© JUNGE FREIHEIT Verlag GmbH & Co. www.jungefreiheit.de 48/17 / 24. November 2017

Grüße aus Wien
I am from Austria
Michael Link

Was für ein Kaiserwetter – noch dazu Mitte November! Fast sündhaft empfände ich es, die milden Sonnenstrahlen im bereits weit fortgeschrittenen Herbst nicht für einen kleinen Ausflug zu nutzen. Auch wenn ein traditioneller Museumsbesuch – diesmal im Volkskundemuseum – auf unserer Tagesplanung steht: Zeit für einen Radausflug im nahen Wiener Prater muß sein.

Das Kaiserwetter läßt es allerdings nicht zu, uns rechtzeitig von den Prater-Auen und unseren alten Drahteseln zu trennen. Gemütlich wollen wir es zu Hause ausklingen lassen. Das Volkskundemuseum, welches demnächst sein hundertjähriges Jubiläum feiern wird, kann warten. Die Ankündigung „100 Jahre Museumsgeschichte, Positionierungen und Handlungen im Namen von Volkstum und Heimat“ werde ich in der kommenden Woche als nicht minder interessant empfinden. Und so vertagen wir die Erfüllung des selbst auferlegten Bildungsauftrages auf vorläufig unbestimmte Zeit.

Volkskunde künftig nur noch Alltagskultur? Macht da ein neuer Name neues Programm?

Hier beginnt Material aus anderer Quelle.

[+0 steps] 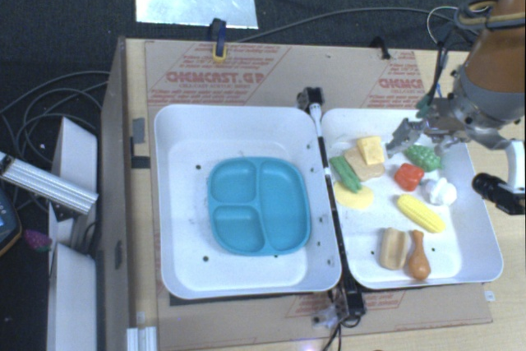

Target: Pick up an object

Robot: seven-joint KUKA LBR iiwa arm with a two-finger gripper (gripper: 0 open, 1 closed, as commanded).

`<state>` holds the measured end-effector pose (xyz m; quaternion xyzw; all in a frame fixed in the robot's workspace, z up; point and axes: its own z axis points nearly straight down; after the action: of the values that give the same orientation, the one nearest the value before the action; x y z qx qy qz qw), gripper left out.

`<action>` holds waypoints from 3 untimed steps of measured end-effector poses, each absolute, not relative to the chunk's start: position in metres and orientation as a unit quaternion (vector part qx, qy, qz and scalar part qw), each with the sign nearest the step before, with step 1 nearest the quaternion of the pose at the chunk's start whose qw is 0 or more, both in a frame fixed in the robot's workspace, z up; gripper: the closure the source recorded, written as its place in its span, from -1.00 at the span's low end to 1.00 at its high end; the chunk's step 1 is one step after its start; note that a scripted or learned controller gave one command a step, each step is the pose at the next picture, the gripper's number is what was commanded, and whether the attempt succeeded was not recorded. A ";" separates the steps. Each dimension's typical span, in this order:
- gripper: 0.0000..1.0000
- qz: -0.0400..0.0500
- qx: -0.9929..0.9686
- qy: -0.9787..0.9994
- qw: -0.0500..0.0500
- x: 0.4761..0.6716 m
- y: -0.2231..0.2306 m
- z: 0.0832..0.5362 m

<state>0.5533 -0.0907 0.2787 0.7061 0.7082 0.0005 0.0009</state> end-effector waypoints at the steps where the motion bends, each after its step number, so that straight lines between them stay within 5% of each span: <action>1: -1.00 -0.001 0.707 0.707 0.000 0.574 -0.159 0.160; 2: -1.00 0.000 0.707 0.707 0.001 0.582 -0.175 0.084; 3: -1.00 0.001 0.707 0.708 0.001 0.607 -0.195 0.085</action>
<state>0.6066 -0.1953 0.0850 0.7067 0.7075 0.0007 0.0015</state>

„Wer in die Zukunft schaut, müsse sich auch mit der Vergangenheit auseinandersetzen“, lese ich zu Hause im Sofa noch einmal das Zitat des Museumsdirektors. Dann denke ich an meine bereits seit einem Vierteljahrhundert vergangene Schulzeit in diesem pittoresk verwitterten Bau mit idyllischem Garten inmitten Wiens. Kunstvoll und ästethisch empfand ich so manche Ausstellungsstücke wie die Möbel eines alten Bauernhauses, Krippen und Trachten, Volksliedbücher und Webstühle, teilweise allerdings auch fremd für ein Großstadtkind. Doch empfand ich damals diesen kleinen Blick zurück auf die vergangenen 300 Jahre und das Leben der Menschen in diesem Land als reizvoll.

Etwas verwunderlich finde ich nun die geplante Namensänderung des Volkskundemuseums in „Campus für Alltagskultur“. Macht da ein neuer Name nicht neues Programm – und welches? Museum, zu verstaubt? Volkskunde, nunmehr etwas für Nostalgiker und Gestrige? 

Ich lande beim Wetterbericht. Trotz einiger erheblicher fehlgeschlagener Prognosen für das Wochenende vertraue ich auch diesmal den Meteorologen und stelle mich auf ein kühles und eher verregnetes Wochenende ein. Schließlich sind wir bereits seit Wochen im stolzen Besitz zweier Eintrittskarten von Rainhard Fendrichs Musical „I am from Austria“. Das fiktive Wiener Traditionshotel „Edler“ wird in diesem neuen Musical zur Drehscheibe der großen Welt.